--- Exercise aim ---
The records are to be repeated exactly, and any images in them are to be dropped.

[Stored entries]
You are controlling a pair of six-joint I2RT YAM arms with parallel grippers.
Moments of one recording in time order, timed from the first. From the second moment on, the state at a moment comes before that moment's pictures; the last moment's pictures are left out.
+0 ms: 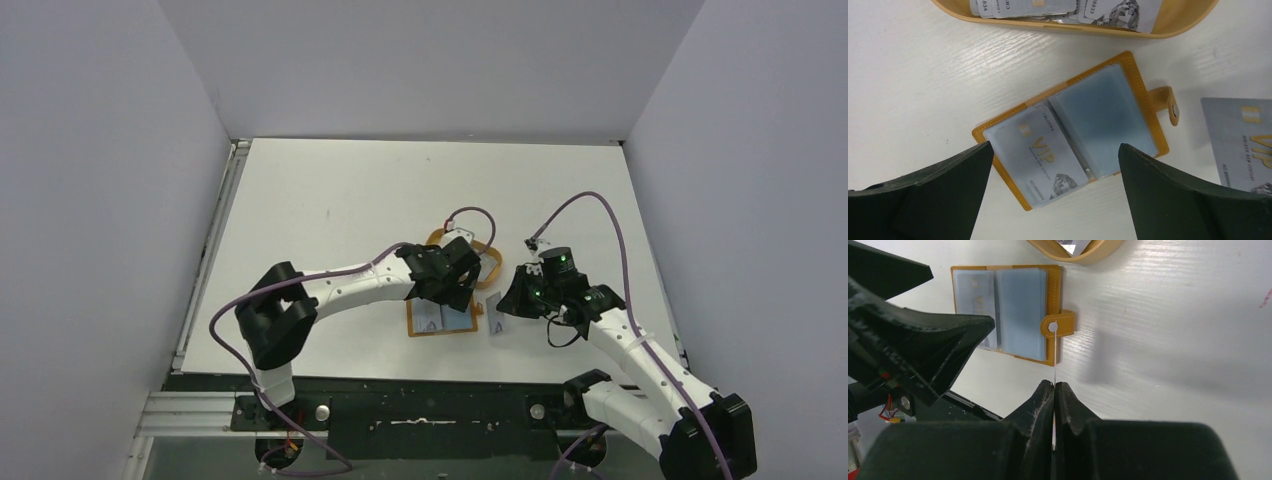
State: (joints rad) left arm -1.04 1.80 1.32 -0.61 -0.32 -0.57; right arm 0.39 0.95 0.58 -0.53 -0.27 0.51
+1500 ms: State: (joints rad) left arm -1.02 1.88 1.24 -0.56 -0.36 -0.59; right arm 0.42 1.15 0.57 -0.40 -0.42 0.51
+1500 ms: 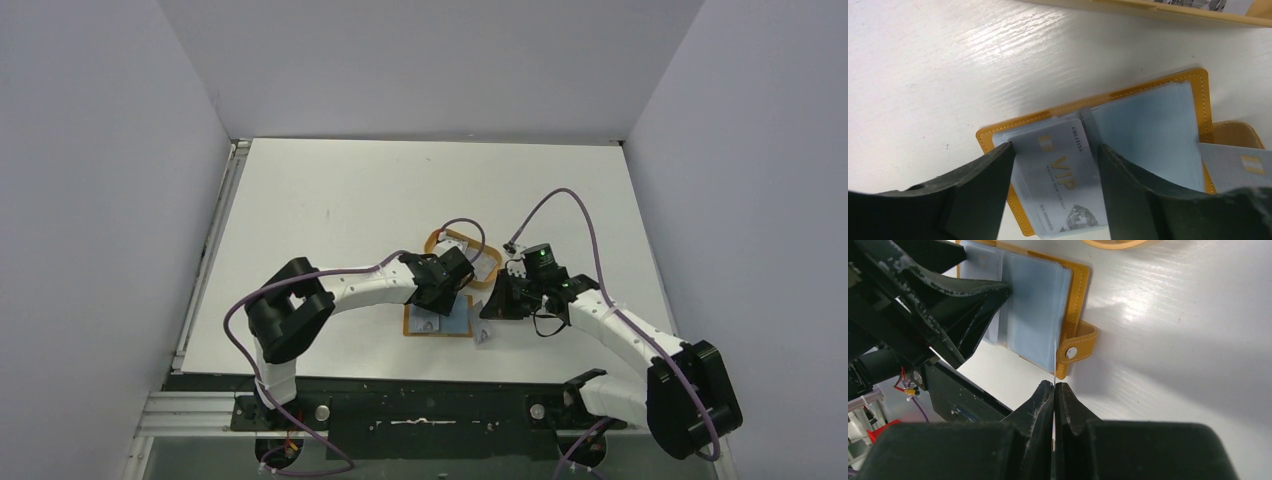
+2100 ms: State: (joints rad) left arm -1.00 1.69 1.22 -0.61 -0.29 -0.60; right arm 0.42 1.17 0.57 -0.37 -0.42 0.54
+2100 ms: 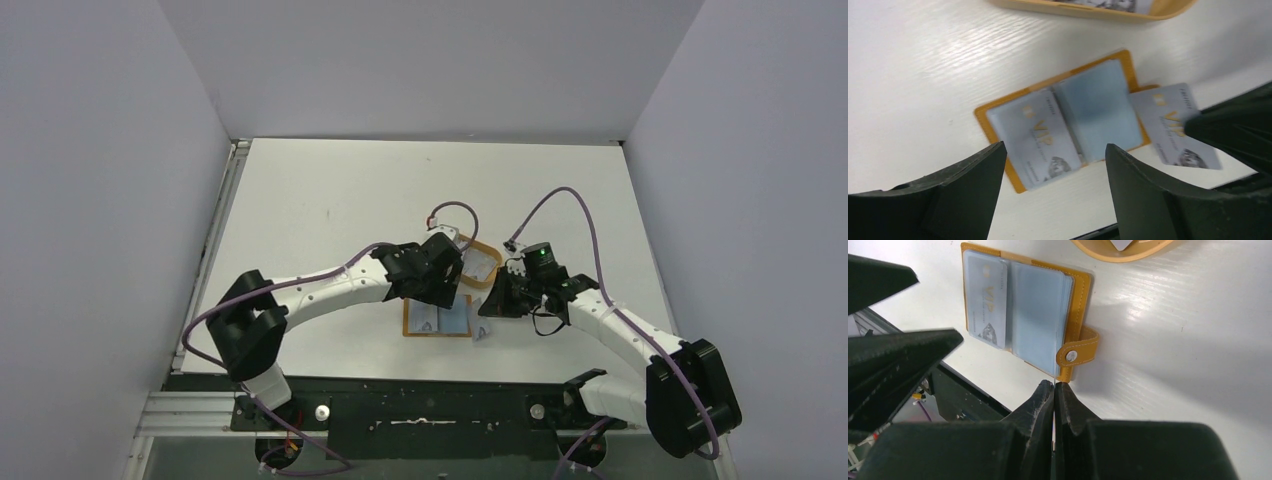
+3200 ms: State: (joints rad) left arm -0.93 1.91 1.26 -0.49 0.01 -0.63; right arm 0.42 1.20 0.54 -0.32 -0.42 0.54
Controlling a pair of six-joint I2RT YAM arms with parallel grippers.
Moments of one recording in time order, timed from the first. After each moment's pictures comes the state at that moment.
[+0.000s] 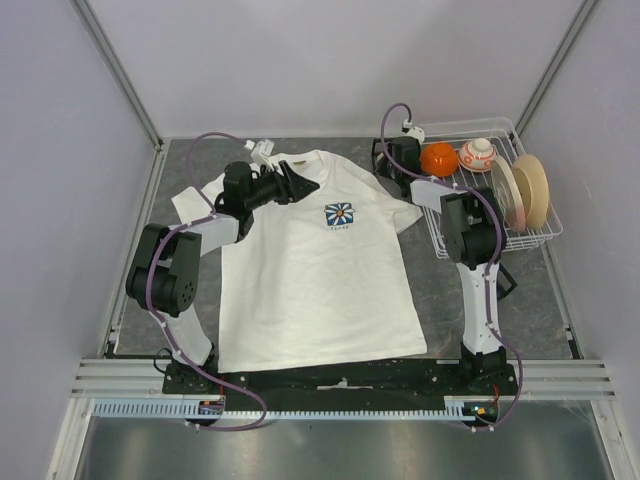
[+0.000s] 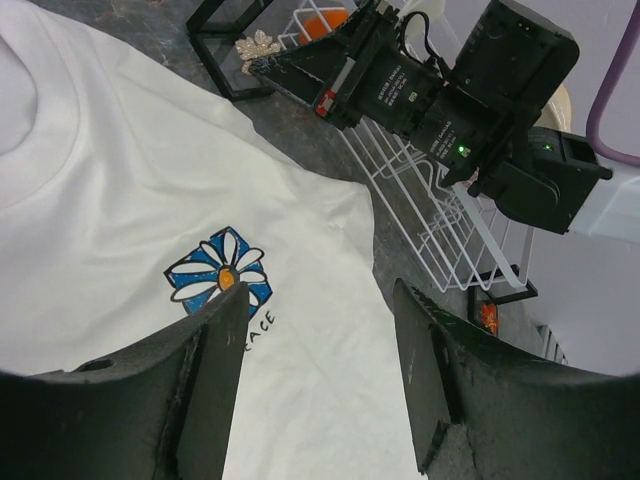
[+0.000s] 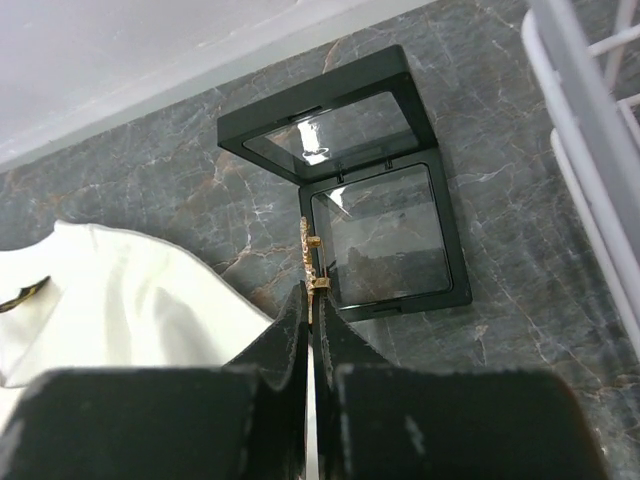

--- Response to the task ---
You are controlling a pair of six-joint I2RT YAM arms with parallel grippers.
Moments of one recording in time order, timed from the first. From the second moment on, the state at a moment comes before that moment's pictures; the last moment's pictures are left out.
+0 ms: 
State: (joints rad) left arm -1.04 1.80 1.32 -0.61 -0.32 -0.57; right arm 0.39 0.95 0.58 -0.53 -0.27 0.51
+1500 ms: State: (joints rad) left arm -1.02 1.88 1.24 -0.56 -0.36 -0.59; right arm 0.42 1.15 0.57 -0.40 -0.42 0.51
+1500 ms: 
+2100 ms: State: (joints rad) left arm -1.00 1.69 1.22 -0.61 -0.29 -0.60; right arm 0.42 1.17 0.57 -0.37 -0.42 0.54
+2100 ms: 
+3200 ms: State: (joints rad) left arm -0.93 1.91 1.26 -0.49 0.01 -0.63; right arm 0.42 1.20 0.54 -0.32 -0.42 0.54
Controlling a pair of six-joint I2RT YAM arms with parallel grippers.
Moments of one recording in time order, timed from the first. After each moment's pictures comes the state at that moment.
[+0.000s] 
[+0.000s] 
[+0.000s] 

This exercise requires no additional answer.